HOW TO COMPLETE THIS TASK: Where does "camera" appear in the data? Return each line that holds it.

EXERCISE INPUTS:

___

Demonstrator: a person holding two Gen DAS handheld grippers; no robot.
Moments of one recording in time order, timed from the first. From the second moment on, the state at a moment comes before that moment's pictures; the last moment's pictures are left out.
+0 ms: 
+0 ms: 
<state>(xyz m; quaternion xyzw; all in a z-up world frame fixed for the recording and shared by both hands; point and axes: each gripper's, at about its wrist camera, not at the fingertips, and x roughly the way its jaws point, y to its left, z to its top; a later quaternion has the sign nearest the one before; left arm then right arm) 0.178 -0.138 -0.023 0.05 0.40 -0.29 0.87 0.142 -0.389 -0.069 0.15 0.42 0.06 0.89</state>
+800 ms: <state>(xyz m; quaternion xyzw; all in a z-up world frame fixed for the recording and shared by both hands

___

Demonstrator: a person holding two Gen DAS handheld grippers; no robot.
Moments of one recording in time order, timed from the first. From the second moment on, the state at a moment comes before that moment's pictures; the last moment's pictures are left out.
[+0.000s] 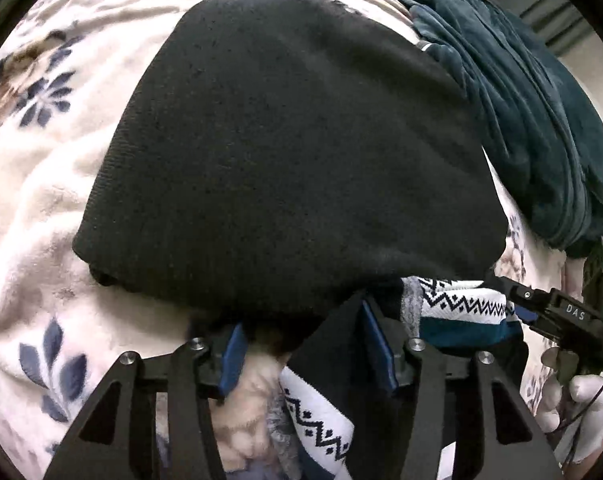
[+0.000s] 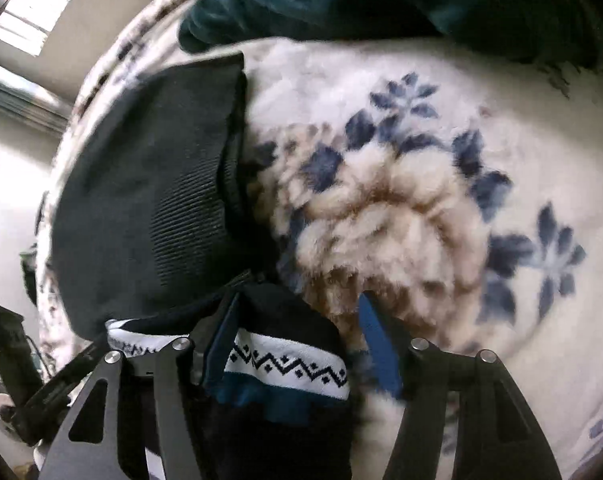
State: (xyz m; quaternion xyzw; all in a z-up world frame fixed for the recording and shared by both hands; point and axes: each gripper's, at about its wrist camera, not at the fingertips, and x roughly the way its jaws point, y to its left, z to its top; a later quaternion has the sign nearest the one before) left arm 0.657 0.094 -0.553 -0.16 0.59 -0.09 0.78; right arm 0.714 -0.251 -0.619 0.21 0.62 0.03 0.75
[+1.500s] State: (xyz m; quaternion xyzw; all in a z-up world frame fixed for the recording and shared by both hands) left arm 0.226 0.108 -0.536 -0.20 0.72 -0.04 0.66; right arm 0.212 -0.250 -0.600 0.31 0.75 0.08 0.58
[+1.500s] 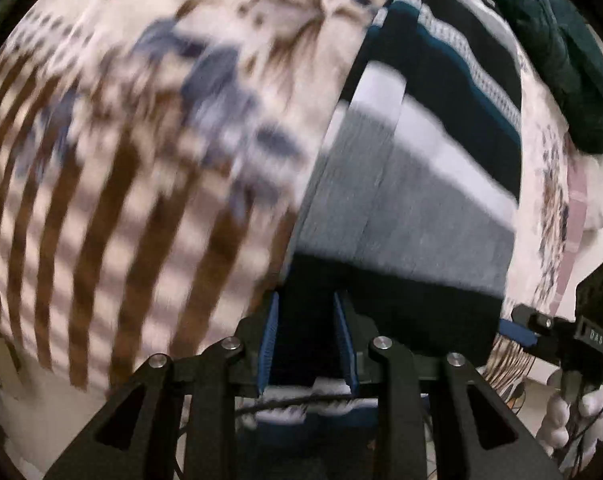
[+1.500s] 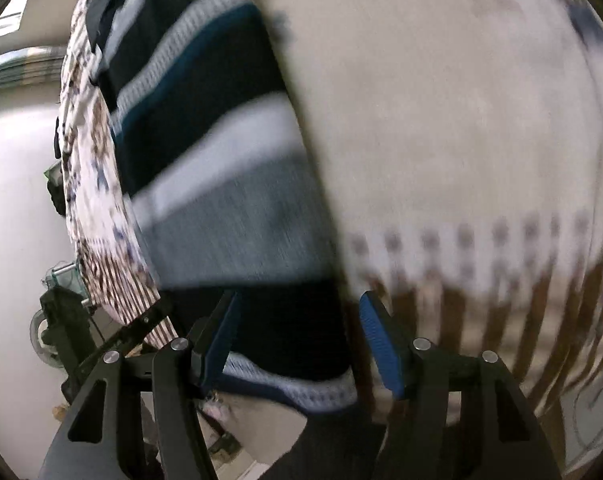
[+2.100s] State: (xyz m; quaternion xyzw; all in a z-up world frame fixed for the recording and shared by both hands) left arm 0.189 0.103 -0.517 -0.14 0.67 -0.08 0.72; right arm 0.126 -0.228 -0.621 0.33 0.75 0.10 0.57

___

SOLUTION TO THIS PROBLEM:
<state>(xyz m; quaternion xyzw; all in a z-up world frame fixed for the recording and shared by both hands; point and axes: each gripper's, at about its wrist camera, not at the fingertips, and x roughly the way its jaws point, y to its left, z to its top; a later quaternion has the sign nearest the one before; left arm then right arm) 0.178 -0.138 -0.023 0.05 0.40 -0.29 0.87 0.142 -0.389 -0.069 0.15 0.42 0.06 0.89</state>
State: (xyz m; quaternion xyzw; all in a z-up world frame fixed for the recording and shared by both hands; point and axes: each gripper's, at about its wrist camera, not at the fingertips, and x roughly the way its jaws point, y to its left, z to its top; a later quaternion has the sign nearest the one before) left arm 0.657 0.094 -0.553 -0.16 0.59 -0.09 0.78; right arm 0.714 -0.251 -0.619 0.21 0.62 0.03 0.75

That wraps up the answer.